◆ **Your objective**
Beginning with the line containing "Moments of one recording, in" and ending with the line containing "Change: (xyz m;", write out each line of the records below exactly; pictures and lines outside that range are left out.

◆ **Recorded data**
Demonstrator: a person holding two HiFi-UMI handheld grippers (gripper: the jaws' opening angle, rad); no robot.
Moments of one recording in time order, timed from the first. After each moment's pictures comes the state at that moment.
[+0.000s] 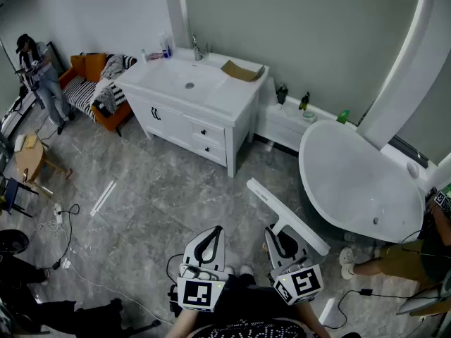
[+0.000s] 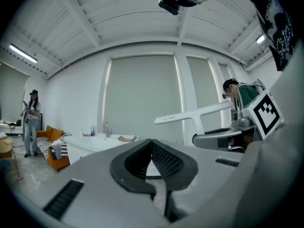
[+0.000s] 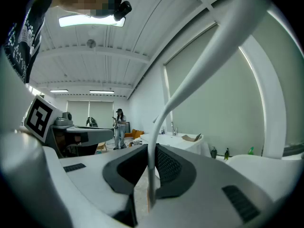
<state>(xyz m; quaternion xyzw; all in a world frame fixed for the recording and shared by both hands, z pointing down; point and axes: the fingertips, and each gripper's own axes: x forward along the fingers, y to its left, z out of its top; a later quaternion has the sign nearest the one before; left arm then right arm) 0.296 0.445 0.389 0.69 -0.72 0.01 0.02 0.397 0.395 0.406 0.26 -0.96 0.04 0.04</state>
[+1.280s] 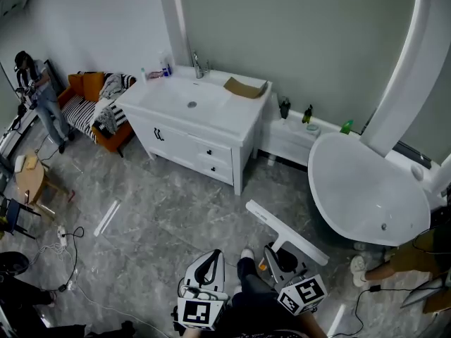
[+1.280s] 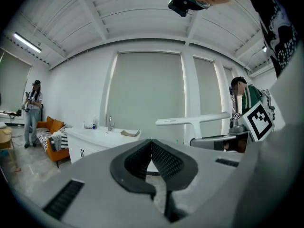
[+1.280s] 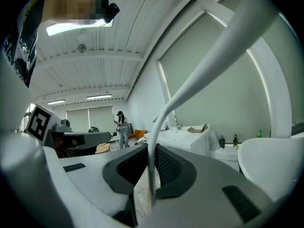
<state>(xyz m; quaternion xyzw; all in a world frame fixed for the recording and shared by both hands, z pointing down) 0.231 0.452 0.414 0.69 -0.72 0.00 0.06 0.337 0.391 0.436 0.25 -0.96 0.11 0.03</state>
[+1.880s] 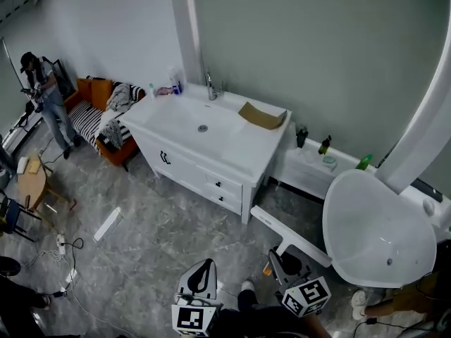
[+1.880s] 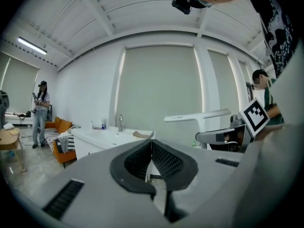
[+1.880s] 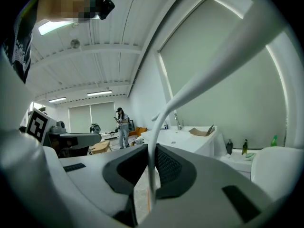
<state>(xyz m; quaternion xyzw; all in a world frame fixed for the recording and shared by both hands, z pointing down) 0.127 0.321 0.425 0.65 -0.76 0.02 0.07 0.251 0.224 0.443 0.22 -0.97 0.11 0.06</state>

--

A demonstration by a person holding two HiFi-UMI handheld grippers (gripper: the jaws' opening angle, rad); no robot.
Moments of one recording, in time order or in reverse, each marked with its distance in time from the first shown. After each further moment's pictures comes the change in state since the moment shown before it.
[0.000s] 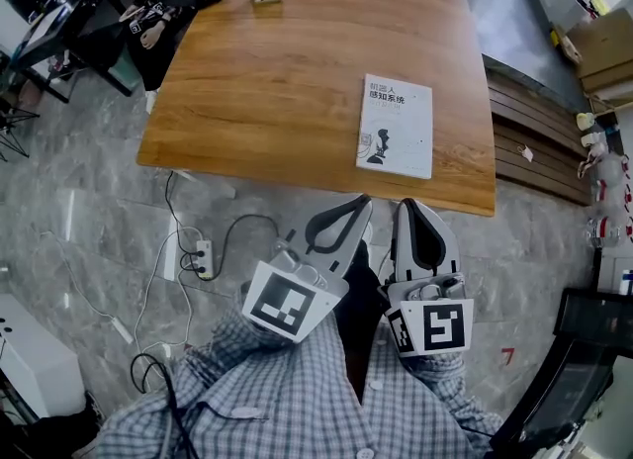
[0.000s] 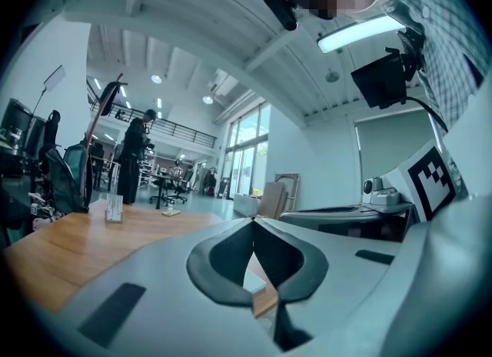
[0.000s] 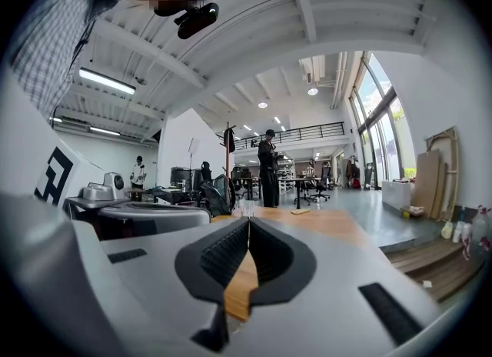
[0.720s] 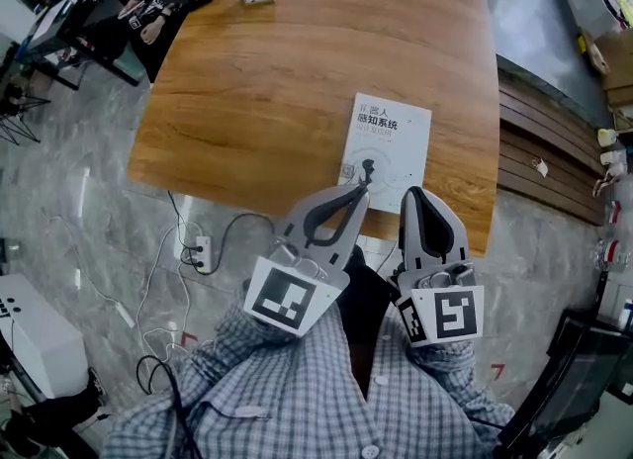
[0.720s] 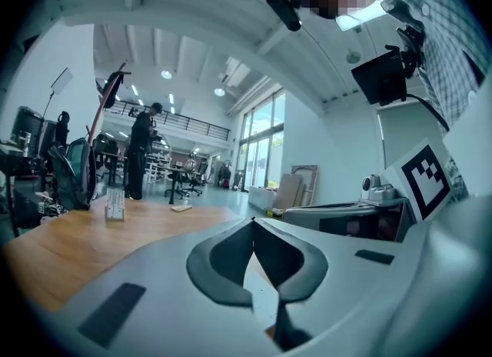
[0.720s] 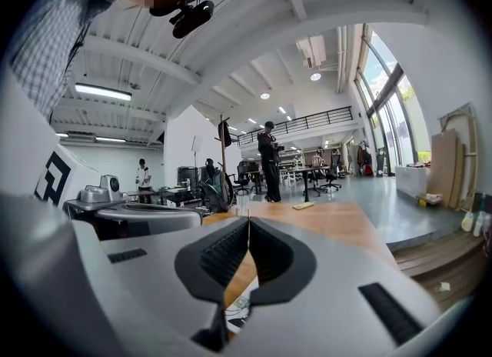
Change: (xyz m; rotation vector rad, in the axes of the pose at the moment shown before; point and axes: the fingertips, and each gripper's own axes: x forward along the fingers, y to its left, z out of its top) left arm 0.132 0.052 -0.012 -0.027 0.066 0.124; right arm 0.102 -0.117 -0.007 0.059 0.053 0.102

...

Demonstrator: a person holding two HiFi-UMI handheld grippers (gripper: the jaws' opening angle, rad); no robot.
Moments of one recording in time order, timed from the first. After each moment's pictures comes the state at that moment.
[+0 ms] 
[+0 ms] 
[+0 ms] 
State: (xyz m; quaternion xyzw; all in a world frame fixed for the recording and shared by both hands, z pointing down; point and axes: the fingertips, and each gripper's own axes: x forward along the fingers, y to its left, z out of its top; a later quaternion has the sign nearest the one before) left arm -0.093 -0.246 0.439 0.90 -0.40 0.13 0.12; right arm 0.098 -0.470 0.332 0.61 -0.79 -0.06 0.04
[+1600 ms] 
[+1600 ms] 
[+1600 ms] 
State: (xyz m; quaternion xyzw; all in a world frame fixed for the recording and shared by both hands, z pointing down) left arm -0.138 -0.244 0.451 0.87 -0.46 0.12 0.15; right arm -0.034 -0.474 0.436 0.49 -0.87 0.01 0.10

◆ **Task solution**
Moments of one recording, in time order or in reverse, each marked with its distance in time from the first shown. After each further moment's pictures comes the change in state since the moment shown before it.
[0.000s] 
[0.000s] 
[0.000s] 
[0.720s] 
[0.720s] 
[0.720s] 
Change: (xyz m; rotation vector rad, in the axes of the pose at the moment shown before; point and axes: the fingertips, and each gripper's own axes: x forward along the fingers, y to its left, z out of its top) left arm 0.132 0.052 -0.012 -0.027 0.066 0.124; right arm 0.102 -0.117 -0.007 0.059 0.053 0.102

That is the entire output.